Harris pense que les écrivains littéraires ont la responsabilité morale d'interroger les domaines de l'auto-illusion intellectuelle et émotionnelle sans recourir au dogme politique. L'application de cette prémisse l'a conduit à imaginer et à expérimenter des alternatives au récit traditionnel. Sa «nouvelle densité» de langage évite des messages politiques clairs et un accès facile à des catégories telles que l'altérité et l'authenticité culturelle. L'œuvre de Harris est une poétique du réassemblage imaginatif interculturel qui est aussi une critique soutenue des modes de représentation réalistes, en littérature et ailleurs. Dès 1952, dans «Forme et réalisme chez l'artiste antillais», Harris insiste sur le fait que le réalisme est au cœur des idéologies impériales et que ses manifestations littéraires constituent un résidu troublant de la politique culturelle de l'impérialisme. Ce résidu inclut de manière significative le «réalisme protestataire», que Harris considère comme une forme inefficace de résistance intellectuelle à la violence conceptuelle et physique. Les écrits de Harris sur le réalisme et l'impérialisme anticipent des arguments majeurs dans le travail de théoriciens postcoloniaux tels qu'Edward Said et Homi Bhabha.

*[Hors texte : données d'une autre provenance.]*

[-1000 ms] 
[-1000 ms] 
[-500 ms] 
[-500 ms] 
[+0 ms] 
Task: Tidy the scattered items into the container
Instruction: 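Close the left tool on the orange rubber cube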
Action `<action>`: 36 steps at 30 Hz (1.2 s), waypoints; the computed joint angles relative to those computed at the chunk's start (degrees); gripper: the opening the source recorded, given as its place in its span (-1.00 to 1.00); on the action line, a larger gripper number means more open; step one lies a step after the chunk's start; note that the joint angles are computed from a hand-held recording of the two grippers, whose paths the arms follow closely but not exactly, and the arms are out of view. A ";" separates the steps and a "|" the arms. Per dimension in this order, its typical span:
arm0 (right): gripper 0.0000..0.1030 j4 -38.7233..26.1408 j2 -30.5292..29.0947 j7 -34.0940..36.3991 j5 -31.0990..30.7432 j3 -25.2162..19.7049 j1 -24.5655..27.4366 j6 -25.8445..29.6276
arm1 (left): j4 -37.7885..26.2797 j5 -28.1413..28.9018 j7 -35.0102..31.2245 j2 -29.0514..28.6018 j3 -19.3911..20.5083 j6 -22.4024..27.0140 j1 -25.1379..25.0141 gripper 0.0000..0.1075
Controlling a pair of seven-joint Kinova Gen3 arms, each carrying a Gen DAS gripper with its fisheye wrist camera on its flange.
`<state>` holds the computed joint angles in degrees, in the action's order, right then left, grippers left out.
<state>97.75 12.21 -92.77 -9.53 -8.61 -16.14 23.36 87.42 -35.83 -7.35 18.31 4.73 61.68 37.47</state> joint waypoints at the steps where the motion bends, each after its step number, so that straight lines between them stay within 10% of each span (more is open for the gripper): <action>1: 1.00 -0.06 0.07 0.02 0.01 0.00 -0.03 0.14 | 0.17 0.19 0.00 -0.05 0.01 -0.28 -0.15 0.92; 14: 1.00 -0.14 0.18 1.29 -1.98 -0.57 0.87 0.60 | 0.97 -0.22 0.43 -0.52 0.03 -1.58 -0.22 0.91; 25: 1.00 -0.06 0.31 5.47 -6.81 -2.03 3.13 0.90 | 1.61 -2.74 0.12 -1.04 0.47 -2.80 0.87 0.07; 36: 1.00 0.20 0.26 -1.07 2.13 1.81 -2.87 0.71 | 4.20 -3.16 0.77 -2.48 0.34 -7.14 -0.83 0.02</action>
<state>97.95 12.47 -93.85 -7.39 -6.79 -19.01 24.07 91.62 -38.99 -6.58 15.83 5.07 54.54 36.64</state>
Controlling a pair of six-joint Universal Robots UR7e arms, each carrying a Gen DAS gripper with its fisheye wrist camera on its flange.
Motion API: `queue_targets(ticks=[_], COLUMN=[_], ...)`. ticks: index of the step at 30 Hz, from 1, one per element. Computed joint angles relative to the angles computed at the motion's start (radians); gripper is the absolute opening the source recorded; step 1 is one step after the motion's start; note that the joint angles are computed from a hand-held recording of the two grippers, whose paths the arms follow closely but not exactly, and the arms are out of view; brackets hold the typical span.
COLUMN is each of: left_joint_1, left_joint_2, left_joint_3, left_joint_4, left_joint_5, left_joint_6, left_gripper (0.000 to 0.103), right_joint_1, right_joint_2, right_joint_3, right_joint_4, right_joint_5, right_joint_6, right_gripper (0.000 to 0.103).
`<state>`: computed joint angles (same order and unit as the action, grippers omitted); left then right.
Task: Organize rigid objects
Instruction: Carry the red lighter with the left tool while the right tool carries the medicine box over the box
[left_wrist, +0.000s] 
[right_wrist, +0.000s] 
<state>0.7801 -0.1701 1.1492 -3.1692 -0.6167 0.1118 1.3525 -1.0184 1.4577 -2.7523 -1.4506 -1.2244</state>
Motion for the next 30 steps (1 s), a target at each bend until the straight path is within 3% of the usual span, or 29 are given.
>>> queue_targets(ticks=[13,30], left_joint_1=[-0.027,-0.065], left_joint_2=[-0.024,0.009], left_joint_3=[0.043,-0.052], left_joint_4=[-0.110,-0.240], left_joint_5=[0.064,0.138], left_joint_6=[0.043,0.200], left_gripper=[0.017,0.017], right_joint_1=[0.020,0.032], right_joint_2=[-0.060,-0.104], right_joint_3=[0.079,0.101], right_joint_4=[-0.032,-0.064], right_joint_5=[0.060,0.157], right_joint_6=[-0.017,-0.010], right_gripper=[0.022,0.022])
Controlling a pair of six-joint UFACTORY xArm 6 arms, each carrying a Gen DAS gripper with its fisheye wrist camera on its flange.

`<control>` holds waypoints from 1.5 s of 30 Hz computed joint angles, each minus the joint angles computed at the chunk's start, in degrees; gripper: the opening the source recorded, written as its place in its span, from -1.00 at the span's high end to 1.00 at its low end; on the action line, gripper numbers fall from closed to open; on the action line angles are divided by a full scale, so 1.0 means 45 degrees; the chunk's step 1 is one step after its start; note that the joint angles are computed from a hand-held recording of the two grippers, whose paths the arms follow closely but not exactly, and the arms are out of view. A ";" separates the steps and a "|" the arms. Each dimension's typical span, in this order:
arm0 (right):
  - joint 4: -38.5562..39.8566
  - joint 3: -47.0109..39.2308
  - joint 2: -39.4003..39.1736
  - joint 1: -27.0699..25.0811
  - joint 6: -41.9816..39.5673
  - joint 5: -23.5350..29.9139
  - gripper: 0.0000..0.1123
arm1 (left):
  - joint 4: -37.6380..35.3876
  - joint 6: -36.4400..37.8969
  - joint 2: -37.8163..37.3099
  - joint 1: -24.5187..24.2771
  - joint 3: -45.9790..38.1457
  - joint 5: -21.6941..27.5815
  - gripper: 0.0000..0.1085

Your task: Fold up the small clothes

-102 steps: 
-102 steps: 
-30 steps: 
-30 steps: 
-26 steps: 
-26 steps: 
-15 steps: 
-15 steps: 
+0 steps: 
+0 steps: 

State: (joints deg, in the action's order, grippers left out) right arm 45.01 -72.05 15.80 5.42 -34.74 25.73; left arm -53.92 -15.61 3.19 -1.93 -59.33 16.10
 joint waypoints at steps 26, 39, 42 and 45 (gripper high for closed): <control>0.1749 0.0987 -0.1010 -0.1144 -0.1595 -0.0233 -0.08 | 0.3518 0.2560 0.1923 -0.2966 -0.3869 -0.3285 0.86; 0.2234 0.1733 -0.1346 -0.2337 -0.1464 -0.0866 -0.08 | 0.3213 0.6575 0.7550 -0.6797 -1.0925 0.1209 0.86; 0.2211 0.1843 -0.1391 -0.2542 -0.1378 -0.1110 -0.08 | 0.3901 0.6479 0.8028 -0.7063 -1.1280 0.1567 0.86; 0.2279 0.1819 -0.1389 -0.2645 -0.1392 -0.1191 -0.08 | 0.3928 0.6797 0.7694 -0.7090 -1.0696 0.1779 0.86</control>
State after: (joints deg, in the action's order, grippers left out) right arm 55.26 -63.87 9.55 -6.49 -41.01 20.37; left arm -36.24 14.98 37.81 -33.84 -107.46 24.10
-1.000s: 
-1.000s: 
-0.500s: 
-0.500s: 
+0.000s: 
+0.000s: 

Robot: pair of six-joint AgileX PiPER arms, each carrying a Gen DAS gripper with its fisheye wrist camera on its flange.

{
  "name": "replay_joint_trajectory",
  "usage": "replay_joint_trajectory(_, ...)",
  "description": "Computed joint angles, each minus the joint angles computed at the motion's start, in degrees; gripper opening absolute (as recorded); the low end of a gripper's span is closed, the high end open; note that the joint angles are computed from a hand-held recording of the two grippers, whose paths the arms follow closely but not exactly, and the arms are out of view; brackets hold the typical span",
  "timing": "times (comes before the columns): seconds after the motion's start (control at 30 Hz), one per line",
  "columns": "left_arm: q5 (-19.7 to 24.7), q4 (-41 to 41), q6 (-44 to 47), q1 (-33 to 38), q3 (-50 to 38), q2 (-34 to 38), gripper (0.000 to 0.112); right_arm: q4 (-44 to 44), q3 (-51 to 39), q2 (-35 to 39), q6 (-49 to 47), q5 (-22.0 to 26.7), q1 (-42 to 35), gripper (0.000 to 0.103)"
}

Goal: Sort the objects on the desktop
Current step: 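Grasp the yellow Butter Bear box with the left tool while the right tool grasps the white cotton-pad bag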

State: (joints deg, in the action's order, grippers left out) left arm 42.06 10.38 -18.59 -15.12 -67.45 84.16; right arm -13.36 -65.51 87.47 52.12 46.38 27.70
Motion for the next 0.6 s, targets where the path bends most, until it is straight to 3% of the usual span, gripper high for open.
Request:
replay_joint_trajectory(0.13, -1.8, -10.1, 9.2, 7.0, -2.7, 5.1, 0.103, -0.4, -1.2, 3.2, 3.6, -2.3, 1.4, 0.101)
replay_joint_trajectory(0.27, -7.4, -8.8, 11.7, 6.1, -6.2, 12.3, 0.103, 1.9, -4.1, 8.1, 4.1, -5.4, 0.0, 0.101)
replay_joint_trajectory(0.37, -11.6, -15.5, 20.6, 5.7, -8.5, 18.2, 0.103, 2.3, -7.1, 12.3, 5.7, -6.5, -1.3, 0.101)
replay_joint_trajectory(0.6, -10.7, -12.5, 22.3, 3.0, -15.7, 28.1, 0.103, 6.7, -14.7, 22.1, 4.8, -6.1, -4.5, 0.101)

Voir également Littérature des Caraïbes anglophones

Bibliographie

Durrant, Sam. Récit postcolonial et travail de deuil: JM Coetzee, Wilson Harris et Toni Morrison / Sam Durrant. Albany: State University of New York Press, 2004.

Maes-Jelinek, Hena. «La bibliographie Wilson Harris». Disponible en ligne sur (Mars 2005).

Webb, Barbara J. Mythe et histoire dans la fiction caribéenne: Alejo Carpentier, Wilson Harris et Edouard Glissant. Amherst: University of Massachusetts Press, 1992.

Fiction et poésie par Harris

fétiche (1951); Éternité à assaisonner (1954, rév. 1978); Palais du paon (1960); Le long voyage d'Oudin (1961); L'armure entière (1962); L'échelle secrète (1963); Heartland (1964); L'œil de l'épouvantail (1965); La salle d'attente (1967); Tumatumari (1967); Ascension d'Omai (1970); Les dormeurs de Roraima: une trilogie caraïbe (1970); L'ère des faiseurs de pluie (1971); Marsden noir (1972); Compagnons du jour et de la nuit (1975); La nature sauvage cultivée de Da Silva da Silva: et la genèse des clowns (1977); L'arbre du soleil (1978); L'ange à la porte (1982); Carnaval (1985); Le Quatuor de Guyane (1985); La répétition infinie (1987); Les quatre rives du fleuve de l'espace (1990); Résurrection à Sorrow Hill (1993); La trilogie du carnaval (1993); Jonestown (1996); Le bouffon noir (2001); Le masque du mendiant complète au niveau des unités (2003).

Essais de Harris

Tradition, écrivain et société (1967); Explorations: une sélection de discours et d'articles, 1966-1981, édité par Hena Maes-Jelinek (1981); Le ventre de l'espace: l'imagination interculturelle (1984); L'imagination radicale: conférences et conférences, édité par Alan Riach et Mark Williams (1992); Essais choisis de Wilson Harris, édité par Andrew Bundy (1999).